··· Recorded information

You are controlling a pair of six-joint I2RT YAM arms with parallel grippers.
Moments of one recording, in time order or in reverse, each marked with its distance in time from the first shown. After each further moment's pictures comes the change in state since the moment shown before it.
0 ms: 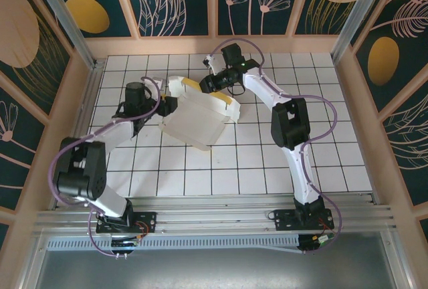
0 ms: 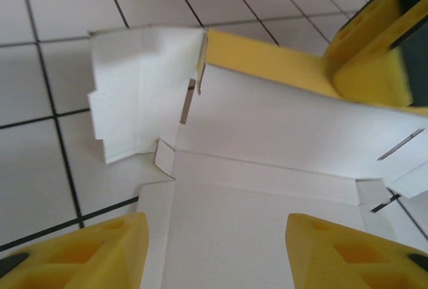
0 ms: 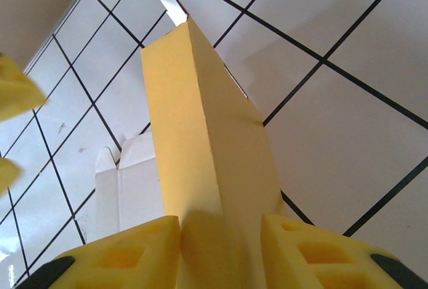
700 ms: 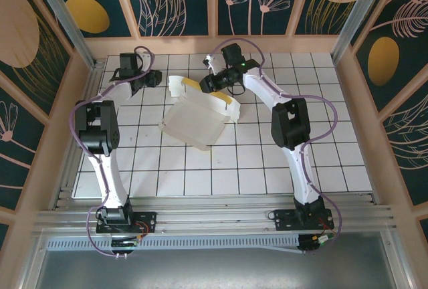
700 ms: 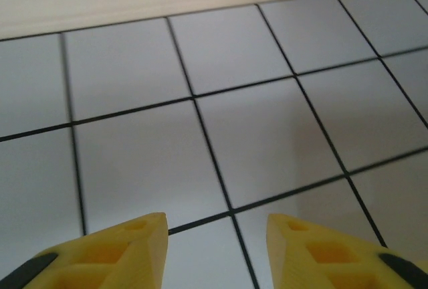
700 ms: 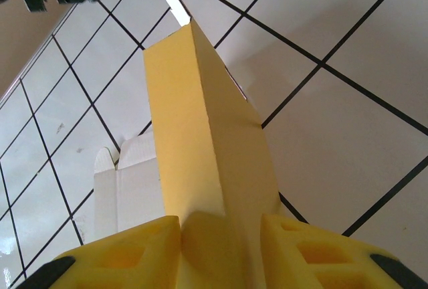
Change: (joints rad) left arm 0.155 0.557 0.688 -0.301 -0.047 0.188; right arm 0.000 -0.004 -0.001 0.004 0.002 -0.007
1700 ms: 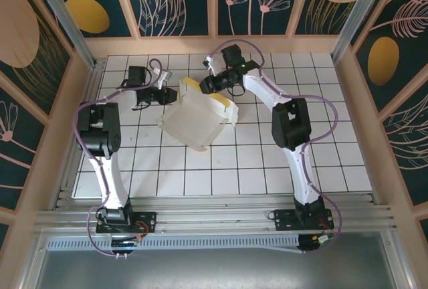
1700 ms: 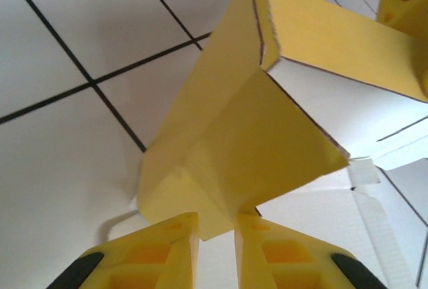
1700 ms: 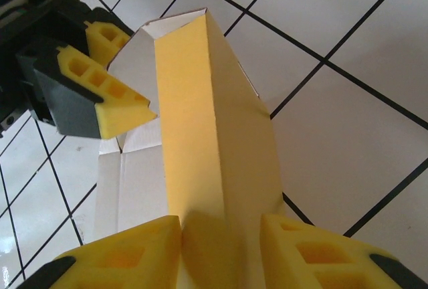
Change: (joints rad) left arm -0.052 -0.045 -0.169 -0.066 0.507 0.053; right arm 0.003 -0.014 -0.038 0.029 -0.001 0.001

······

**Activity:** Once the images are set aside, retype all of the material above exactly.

**Exercise solution:**
You are controlling a pair of six-joint I2RT YAM arms with parallel grippers.
Moments of one recording, in time order or in reverse, each marked with its distance in time from the first shown. After each further moment's pictures comes the change in state since the moment shown before it.
0 ms: 
0 ms: 
0 ms: 
700 ms: 
700 ms: 
700 ms: 
Change: (joints rad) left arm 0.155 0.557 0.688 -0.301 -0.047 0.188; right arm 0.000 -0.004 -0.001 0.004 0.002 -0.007
1700 ms: 
1700 ms: 
1700 ms: 
Change: (joints rad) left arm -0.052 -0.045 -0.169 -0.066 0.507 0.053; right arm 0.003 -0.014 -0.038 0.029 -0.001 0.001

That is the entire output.